EXERCISE:
Your answer should be one number: how many lines of the records hold the string "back".

MATERIAL SHOWN:
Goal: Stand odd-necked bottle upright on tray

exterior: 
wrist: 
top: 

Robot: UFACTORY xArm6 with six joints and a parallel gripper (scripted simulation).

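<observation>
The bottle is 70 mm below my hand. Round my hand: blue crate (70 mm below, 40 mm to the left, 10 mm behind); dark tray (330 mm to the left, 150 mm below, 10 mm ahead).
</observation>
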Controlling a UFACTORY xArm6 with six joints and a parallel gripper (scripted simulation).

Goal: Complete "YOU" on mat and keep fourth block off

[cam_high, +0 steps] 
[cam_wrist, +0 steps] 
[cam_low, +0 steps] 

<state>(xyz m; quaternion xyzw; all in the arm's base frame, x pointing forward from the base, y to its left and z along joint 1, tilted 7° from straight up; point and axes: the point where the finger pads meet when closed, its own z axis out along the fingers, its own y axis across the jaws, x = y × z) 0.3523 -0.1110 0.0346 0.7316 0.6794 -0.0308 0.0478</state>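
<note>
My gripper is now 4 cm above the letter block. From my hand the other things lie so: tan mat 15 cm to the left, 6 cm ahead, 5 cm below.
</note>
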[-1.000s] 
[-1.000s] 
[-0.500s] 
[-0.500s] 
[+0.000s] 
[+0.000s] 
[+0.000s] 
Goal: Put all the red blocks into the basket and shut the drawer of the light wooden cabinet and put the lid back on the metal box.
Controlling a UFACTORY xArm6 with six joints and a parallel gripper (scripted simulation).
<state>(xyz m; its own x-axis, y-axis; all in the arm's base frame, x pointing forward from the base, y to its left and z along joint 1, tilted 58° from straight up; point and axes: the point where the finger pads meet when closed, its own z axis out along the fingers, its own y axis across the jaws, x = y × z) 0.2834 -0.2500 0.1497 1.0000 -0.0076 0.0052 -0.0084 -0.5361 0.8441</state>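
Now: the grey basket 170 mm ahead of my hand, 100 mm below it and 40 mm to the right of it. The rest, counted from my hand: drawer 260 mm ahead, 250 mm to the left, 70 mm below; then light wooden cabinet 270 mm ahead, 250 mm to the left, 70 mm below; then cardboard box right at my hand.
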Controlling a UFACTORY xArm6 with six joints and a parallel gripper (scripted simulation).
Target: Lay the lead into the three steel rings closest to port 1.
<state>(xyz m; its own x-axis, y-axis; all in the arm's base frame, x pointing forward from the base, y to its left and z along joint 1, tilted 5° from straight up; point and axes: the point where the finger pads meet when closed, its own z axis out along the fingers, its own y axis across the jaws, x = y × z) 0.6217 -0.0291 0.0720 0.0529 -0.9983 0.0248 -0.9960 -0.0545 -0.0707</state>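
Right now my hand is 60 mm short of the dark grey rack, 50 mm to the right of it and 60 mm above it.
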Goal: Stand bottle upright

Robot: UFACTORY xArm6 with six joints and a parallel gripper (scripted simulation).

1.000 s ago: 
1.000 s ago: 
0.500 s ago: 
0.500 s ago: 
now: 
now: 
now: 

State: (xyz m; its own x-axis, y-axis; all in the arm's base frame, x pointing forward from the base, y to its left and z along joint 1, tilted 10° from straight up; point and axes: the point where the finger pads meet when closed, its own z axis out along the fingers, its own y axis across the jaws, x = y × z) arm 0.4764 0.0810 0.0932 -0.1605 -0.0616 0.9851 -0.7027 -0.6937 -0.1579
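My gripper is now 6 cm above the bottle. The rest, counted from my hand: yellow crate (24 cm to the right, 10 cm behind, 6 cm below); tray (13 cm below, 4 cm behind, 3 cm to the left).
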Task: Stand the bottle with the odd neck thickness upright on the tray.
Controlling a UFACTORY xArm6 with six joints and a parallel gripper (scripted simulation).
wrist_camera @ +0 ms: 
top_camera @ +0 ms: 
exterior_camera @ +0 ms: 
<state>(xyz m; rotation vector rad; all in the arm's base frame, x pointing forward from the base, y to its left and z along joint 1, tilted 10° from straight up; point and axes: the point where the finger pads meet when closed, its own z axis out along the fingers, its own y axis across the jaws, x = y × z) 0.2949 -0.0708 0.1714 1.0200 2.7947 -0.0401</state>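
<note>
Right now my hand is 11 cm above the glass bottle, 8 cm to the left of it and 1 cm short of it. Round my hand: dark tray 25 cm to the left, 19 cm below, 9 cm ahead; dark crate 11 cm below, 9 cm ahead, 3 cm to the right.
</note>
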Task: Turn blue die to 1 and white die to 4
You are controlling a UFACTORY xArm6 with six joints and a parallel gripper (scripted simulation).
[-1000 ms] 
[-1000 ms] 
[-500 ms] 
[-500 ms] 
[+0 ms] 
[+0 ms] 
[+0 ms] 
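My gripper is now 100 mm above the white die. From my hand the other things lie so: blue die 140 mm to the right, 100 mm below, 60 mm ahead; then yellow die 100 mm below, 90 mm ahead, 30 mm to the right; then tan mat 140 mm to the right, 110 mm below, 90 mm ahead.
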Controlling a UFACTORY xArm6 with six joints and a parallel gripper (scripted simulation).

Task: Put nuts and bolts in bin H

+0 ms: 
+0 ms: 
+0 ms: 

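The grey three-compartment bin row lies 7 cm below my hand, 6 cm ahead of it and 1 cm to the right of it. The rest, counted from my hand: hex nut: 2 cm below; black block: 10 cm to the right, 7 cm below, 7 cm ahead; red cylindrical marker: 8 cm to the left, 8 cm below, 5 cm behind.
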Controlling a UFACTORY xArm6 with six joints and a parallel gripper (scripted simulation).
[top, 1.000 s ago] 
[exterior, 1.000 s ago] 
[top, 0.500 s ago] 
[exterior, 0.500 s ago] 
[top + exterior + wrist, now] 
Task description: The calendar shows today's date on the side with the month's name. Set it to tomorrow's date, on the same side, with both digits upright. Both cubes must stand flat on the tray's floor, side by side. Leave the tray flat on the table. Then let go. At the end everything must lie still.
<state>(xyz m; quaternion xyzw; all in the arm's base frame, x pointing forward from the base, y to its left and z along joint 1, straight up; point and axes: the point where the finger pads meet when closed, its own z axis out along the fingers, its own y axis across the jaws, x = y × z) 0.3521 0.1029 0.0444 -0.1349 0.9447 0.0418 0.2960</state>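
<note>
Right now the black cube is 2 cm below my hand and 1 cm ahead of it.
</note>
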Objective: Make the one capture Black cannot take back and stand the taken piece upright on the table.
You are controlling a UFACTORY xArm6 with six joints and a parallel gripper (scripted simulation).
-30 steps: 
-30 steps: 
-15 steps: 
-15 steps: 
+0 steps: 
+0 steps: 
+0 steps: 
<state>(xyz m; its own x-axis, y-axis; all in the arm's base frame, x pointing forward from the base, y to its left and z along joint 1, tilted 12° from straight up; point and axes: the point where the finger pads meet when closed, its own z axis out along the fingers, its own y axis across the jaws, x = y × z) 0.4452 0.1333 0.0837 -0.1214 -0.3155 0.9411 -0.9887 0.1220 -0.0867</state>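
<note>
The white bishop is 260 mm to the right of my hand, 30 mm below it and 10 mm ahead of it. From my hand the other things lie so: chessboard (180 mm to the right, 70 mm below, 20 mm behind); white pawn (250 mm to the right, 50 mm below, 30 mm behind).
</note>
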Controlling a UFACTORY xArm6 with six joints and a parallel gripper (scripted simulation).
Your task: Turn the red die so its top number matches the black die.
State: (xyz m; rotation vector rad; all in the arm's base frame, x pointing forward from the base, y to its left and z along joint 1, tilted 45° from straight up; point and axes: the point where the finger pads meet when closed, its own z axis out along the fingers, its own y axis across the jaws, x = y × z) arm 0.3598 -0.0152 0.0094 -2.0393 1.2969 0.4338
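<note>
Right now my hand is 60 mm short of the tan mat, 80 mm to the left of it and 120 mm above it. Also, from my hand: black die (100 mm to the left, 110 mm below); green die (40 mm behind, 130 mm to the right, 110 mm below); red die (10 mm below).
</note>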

WRITTEN RESPONSE:
2